Eine Liebe ohne Zukunft - na und?

Wir sahen uns sehr oft, spazierten durch Weinberge, als würden wir uns schon ewig kennen, schliefen zusammen in einem 90 Zentimeter schmalen Bett, kochten zusammen und tranken Wein - auch, wenn wir oft früh aufstehen mussten, um pünktlich zur Klausur zu kommen.

Als wir dann über unsere gemeinsame Zukunft sprachen, wurde uns bewusst: Wir hatten keine. Auch wenn wir verliebt waren und ich es immer noch bin, war es für uns keine Option, die Beziehung über einen Ozean und mehrere Flugstunden weiterzuführen.

Aber das mussten wir auch nicht, denn nicht alles ist für die Ewigkeit bestimmt. Manches ist endlich, und das hat vermutlich auch einen Sinn. Durch das Bewusstsein, dass unsere Gemeinsamkeit in naher Zukunft endet, blieb uns keine Zeit, eifersüchtig zu sein, zu streiten, die Zuneigung zu hinterfragen, über unnötige Dinge zu reden. Es war nicht wichtig, diese Begegnung zu definieren, denn das würde zwar die Menschen in unserem Umfeld zufrieden stellen, uns aber wertvolle Minuten stehlen.

Auf die Frage meiner Mutter oder meiner Freundinnen, ob wir jetzt offiziell ein Paar sind, antwortete ich, dass ich das nicht wüsste. Und fügte hinzu: “Aber es ist mir auch egal!“ Denn diese Liebe brauchte keinen Namen, sie war einfach da.

Wir genossen die Schokoladenseiten der Liebe

Stattdessen hatten wir Zeit, um uns noch nach langen Nächten in der Bibliothek zu treffen und bis vier Uhr morgens gemeinsam wach zu liegen. Wir hatten Zeit, auch noch lange nach Weihnachten Feuerzangenbowle zu trinken, Regeln und Traditionen zu brechen und uns auf die wirklich wichtigen Dinge zu konzentrieren. Kurz: Wir nahmen uns Zeit für die Liebe.

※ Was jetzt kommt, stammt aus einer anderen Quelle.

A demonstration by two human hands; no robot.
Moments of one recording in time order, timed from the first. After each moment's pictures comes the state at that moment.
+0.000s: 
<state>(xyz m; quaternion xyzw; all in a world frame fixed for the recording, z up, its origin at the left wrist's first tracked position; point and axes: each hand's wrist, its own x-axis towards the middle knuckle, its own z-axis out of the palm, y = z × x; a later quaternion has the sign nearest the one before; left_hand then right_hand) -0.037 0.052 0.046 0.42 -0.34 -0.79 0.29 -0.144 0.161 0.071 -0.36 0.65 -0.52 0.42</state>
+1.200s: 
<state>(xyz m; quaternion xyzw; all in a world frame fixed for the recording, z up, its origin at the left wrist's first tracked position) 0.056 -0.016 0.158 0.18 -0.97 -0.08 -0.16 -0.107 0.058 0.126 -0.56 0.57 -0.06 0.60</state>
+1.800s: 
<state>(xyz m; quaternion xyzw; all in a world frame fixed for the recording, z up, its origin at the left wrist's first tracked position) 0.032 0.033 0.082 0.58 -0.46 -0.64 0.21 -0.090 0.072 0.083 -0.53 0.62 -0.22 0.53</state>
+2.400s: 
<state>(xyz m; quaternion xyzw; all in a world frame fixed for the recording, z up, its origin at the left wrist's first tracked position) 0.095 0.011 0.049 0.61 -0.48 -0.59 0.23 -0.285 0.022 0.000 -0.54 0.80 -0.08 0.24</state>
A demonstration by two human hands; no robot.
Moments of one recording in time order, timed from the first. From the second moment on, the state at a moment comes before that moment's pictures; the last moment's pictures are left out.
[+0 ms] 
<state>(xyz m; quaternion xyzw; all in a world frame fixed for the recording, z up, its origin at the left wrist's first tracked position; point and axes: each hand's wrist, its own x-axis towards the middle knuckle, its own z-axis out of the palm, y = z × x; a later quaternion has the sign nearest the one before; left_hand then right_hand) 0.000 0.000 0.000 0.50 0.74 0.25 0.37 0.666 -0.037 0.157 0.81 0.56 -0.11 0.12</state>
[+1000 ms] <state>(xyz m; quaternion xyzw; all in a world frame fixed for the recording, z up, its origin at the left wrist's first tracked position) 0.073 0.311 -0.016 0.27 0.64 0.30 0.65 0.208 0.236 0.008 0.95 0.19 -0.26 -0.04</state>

Wir haben in diesen Wochen und Monaten nur die Schokoladenseite der Liebe zugelassen. Nicht das Planen einer gemeinsamen Zukunft machte uns glücklich, sondern das Leben im Hier und Jetzt.

Nur weil die Zeit begrenzt ist, bedeutet das noch lange nicht, dass auch die Liebe begrenzt ist, die man sich gegenseitig gibt. Manchmal lernt man von einem Menschen in drei Monaten mehr als von anderen in vielen Jahren. Und es ist erstaunlich, wie viele tausend Küsse man in so kurzer Zeit unterbringen kann.

Aber all das funktioniert nur, wenn man die furchteinflößenden Gedanken an ein näher rückendes Ende ausblendet. Also los, vergessen wir unsere Grenzen, unsere unbegründeten Ängste, unseren spießigen Verstand, der uns immer wieder in Erinnerung rufen will, dass das alles sowieso bald vorbei ist! Lassen wir die Liebe zu, wie sie kommt und geht. Ihr Wert liegt nicht in der Ewigkeit, sondern im Augenblick!